Intermeso 26: Anak Yatimnya Sudah Dewasa



     Idul Adha 1983, Pesantren Darunnajah menerima dan menyalurkan hewan kurban seperti tahun-tahun sebelumnya, di samping juga menjadi pos distribusi Masjid Agung Al Azhar Kebayoran Baru. Masjid Agung mengirimkan hewan yang sudah dipotong beserta kupon yang akan dibagikan.
    Panitia kurban, selain membagikan daging kurban juga membagikan bingkisan, terutama untuk anak yatim dan miskin yg masih sekolah.
    Sekitar jam 11, pemotongan dan pembungkusan daging sudah selesai, dan panitia sudah memegang daftar nama para mustahik yang dihimpun dari RT-RT sekitar. Maka dipanggillah satu per-satu.
    "Si A dari RT sekian!", maka yg dipanggil maju dengan menyerahkan kupon dan ditukar dengan bungkusan dan bingkisan.
"Si B", juga demikian dan seterusnya, dan sampailah pada Si Fulan dari RT sekian.
    Adalah Si Fulan sudah dipanggil beberapa kali, tetapi tidak juga datang, menyahut pun tidak. Ternyata Si Fulan malu, karena sudah jadi ustadz Darunnajah dan saat itu bertugas sebagai panitia kurban.
    Apakah Pak RT tidak meng-update data yatim? Apakah kalau sudah tamat SLTA juga masih yatim? 
    Sungguh kasihan, yg punya nama malu dan ngumpet di belakang panggung.

Jumat, 12 Oktober 2012

Intermeso 25: Qira'ah Sab'ah dan Ken Arok


            Mungkin Antum masih ingat, waktu kita belajar tahsinul qira'ah di Gedung SD Darunnajah, tahun 2007. Saat itu seorang tutor sedang menjelaskan tentang Qira'ah Sab'ah dan ada peserta yg bertanya, "Bagaimana hukumnya orang membaca Al Quran semacam, 'al kamdu lillahi robbil ngalamin..'"
            Maka tutor menjawab, "Qira'ah sab'ah adalah logat-logat bacaan yg ada  di sekitar Arab pada saat itu.
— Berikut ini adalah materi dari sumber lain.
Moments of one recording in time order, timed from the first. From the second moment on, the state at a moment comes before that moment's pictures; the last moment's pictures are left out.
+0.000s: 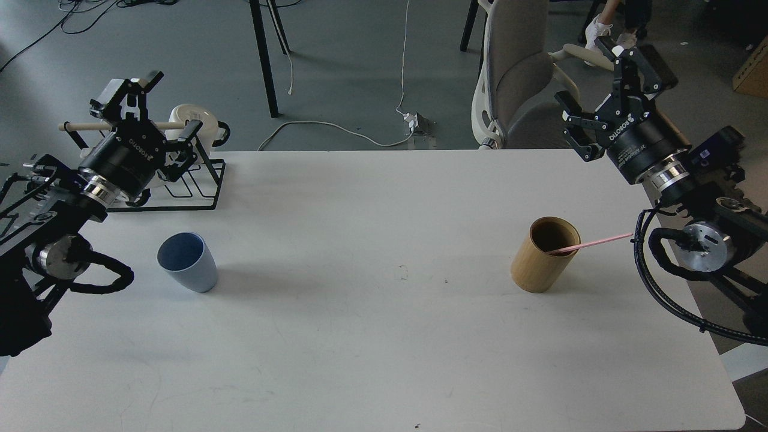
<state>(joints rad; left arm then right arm) -0.64 0.55 -0.68 -0.77 0.28 -0.49 -0.49 0.67 -0.67 0.61 1.26 -0.25 0.11 0.49</state>
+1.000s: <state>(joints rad) -0.77 1.26 -0.44 -1.34 1.21 -0.49 -0.49 0.65 -0.69 0.62 1.25 -0.29 0.11 0.49</state>
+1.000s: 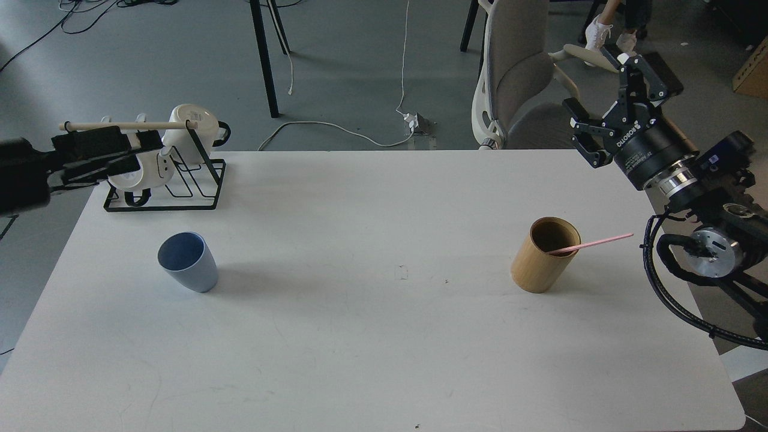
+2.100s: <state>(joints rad) -0.76 0.79 -0.29 -0.78 1.67 -0.48 -0.49 0.58 -0.70 0.62 1.22 -0.30 0.12 0.49</state>
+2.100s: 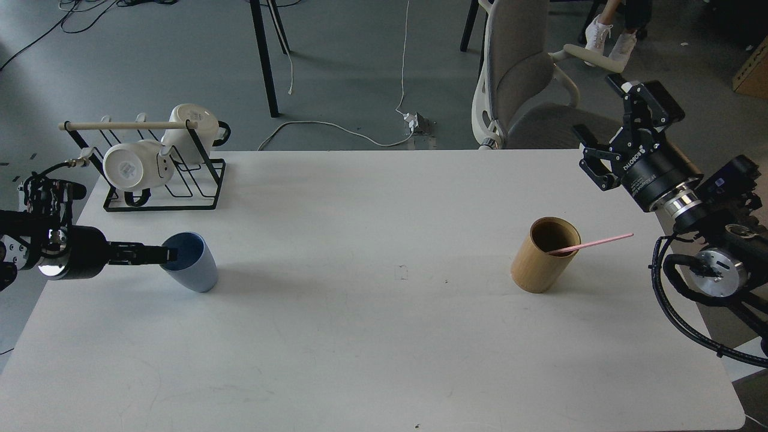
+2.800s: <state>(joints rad) -0.80 0.82 -0.30 -0.95 1.67 -0.39 -0.49 0.55 -0.70 0.63 1.18 -0.30 0.11 0.49</state>
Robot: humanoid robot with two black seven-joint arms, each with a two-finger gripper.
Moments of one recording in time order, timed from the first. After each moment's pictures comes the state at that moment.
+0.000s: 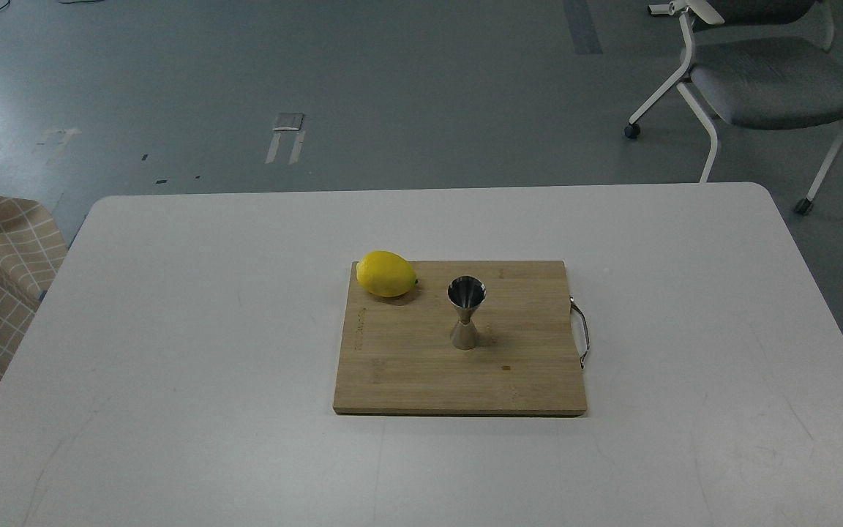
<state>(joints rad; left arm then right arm) 0.19 -0.04 -0.49 -0.08 0.28 -0.15 0.10 -0.03 0.00 0.55 0.21 -0.43 -0.06 -0.14</state>
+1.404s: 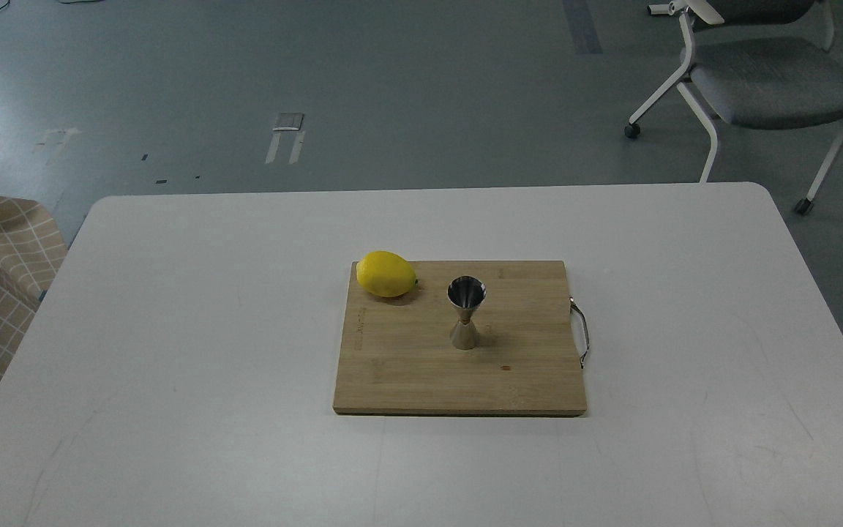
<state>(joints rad) 0.20 -0.04 -0.49 -0.08 0.28 -0.15 -0.02 -0.03 0.00 0.56 0.21 -0.43 -0.06 -0.14</state>
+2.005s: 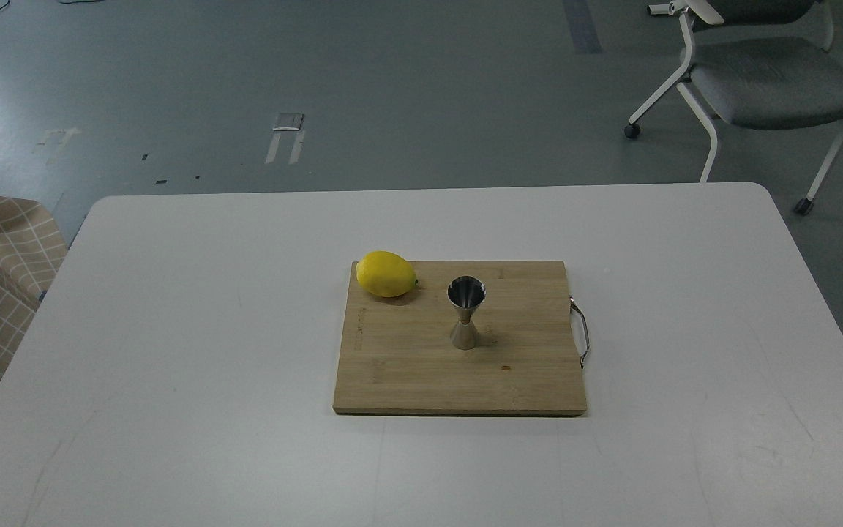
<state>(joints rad) 0.20 -0.04 -0.49 -0.08 0.28 -0.15 -0.02 -0.03 0.00 0.56 0.21 -0.43 -0.06 -0.14</state>
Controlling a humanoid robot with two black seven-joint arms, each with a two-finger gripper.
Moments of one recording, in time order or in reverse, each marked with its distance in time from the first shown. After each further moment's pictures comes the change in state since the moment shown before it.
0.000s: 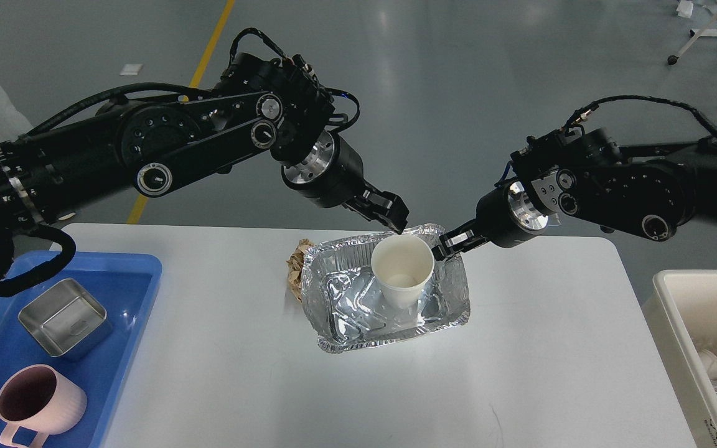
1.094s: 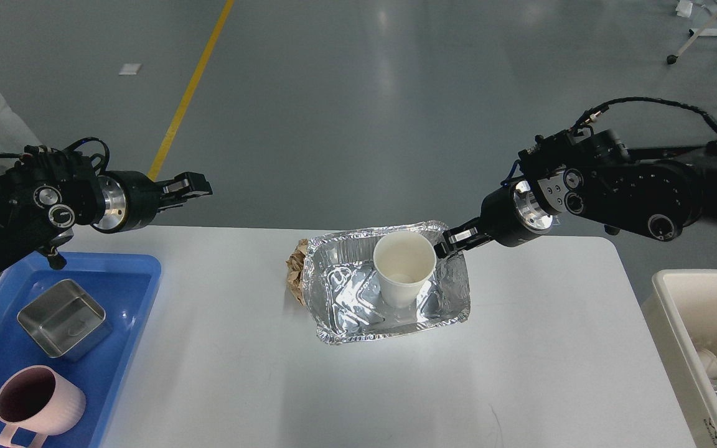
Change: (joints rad) left arm 0.549 0.531 -0.209 -0.213 0.005 0.526 0.183; right arm -0.015 -0.016 0.008 -0.002 0.026 -0.011 -0.001
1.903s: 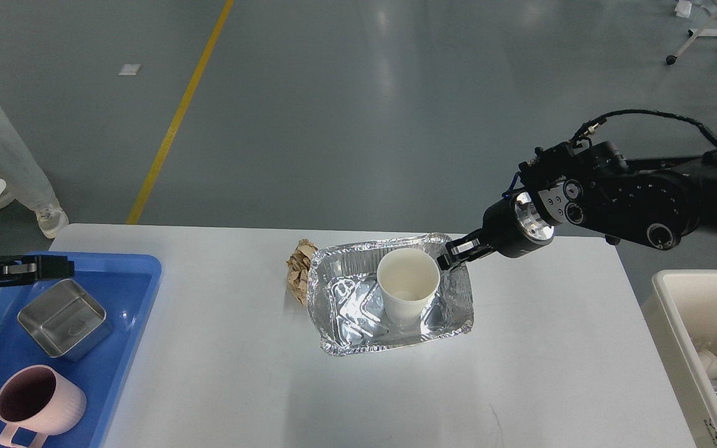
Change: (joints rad) left arm 0.067 0.649 0.058 -0.458 0.026 -0.173 -0.053; right arm -0.022 0.000 -0.009 0.006 -0.001 0.006 0.000
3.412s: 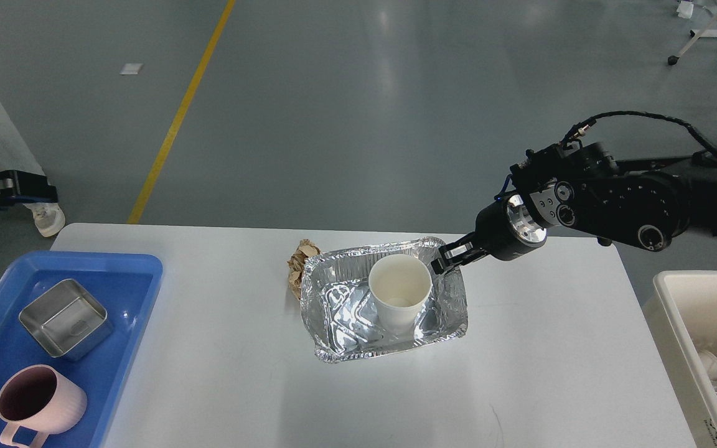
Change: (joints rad) left arm -0.216 -0.139 -0.023 0.205 -0.077 -0.121 0.063; right arm 0.000 0.023 0.000 -0.005 0.000 0.006 0.000
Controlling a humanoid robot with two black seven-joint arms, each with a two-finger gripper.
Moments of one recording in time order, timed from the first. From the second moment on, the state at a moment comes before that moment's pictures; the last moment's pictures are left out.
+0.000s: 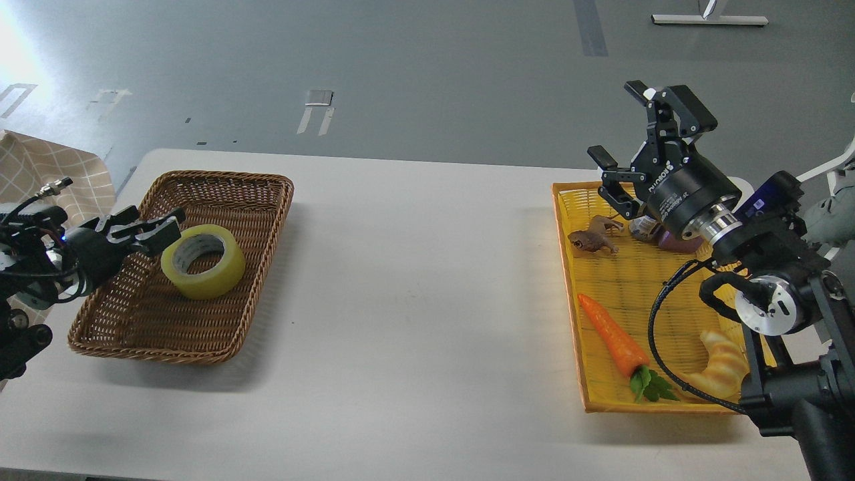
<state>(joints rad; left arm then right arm) -0.47 0.84 -0.63 -0.93 1.49 0.18 -0.35 0.33 -0.08 1.48 1.45 -0.89 0.31 -0.25</state>
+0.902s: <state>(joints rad) -0.92 0.51 -0.66 -1.06 0.72 0.00 -0.37 0.41 -0.09 1.48 1.45 -0.94 0.33 -0.23</state>
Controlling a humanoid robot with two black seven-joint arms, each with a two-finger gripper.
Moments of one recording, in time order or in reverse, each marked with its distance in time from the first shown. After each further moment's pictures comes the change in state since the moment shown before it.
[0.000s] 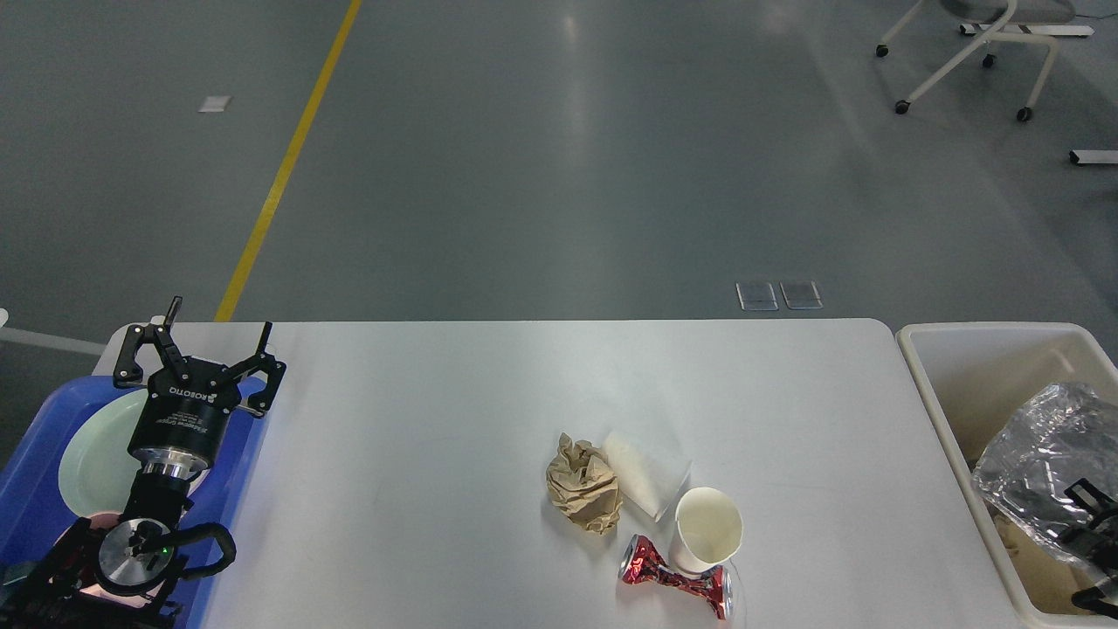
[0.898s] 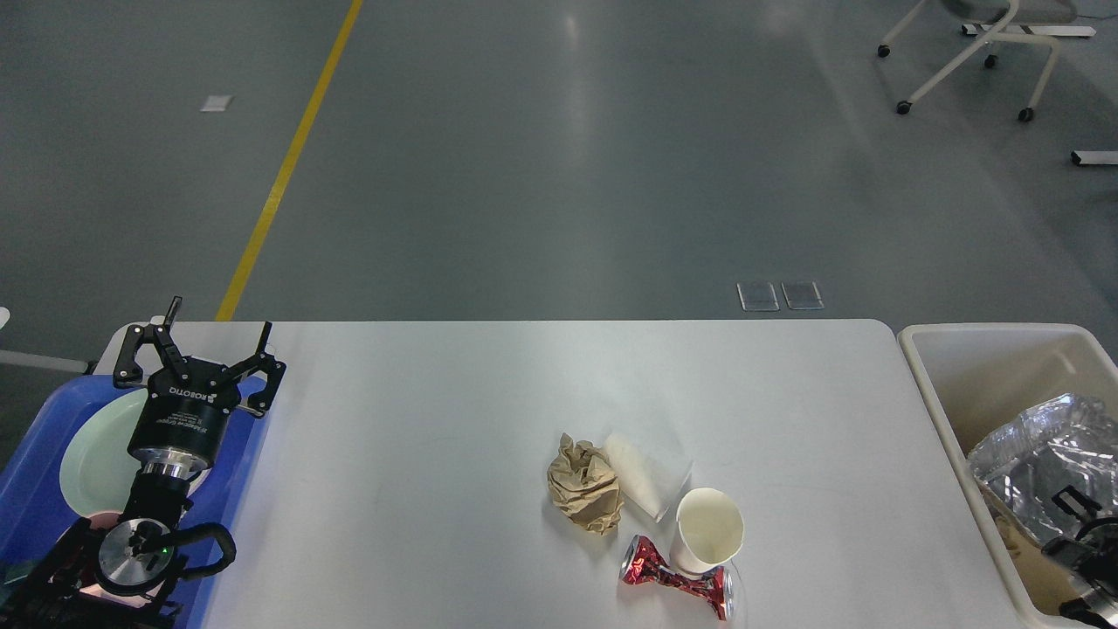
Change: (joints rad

Logat-logat itu disampaikan kepada Nabi dan di-iyakan, sehingag pada saat ini ada tujuh imam qira'ah, 14 perawi dan thariqahnya lebih banyak lagi."
             "Al kamdulillahi robbil ngalamin.. itu qira'ahnya Ken Arok dan Ken Dedes, sedangkan Ken Arok dan Ken Dedes belum pernah bertemu Nabi untuk menyampaikan qira'ahnya."  
            Itu logika yg disampaikan pada saat itu. Memang dimensi waktunya jauh berbeda, Muhammad menjadi Nabi pada tahun 611 sedangkan Ken Arok menjadi raja pada tahun 1222 dan pada saat itu masih Hindu.
            Pernah hal itu saya tanyakan ke doktor qira'ah, Ust Abu 'Alim Muhammad Dzunnuroyn via SMS, jawabnya: "Selama dia belajar dari gurunya begitu shah2 saja. Kalau ia mengerti ada guru yg mengajar lebih fashih dan ia berkesempatan belajar harus belajar, kalau tdk belajar berdosa. Kalau sudah belajar, lidahny tdk bisa sdh kaku tdk papa, yg penting belajar terus! Batu saja bisa legok (cekung) kena tetesan air?"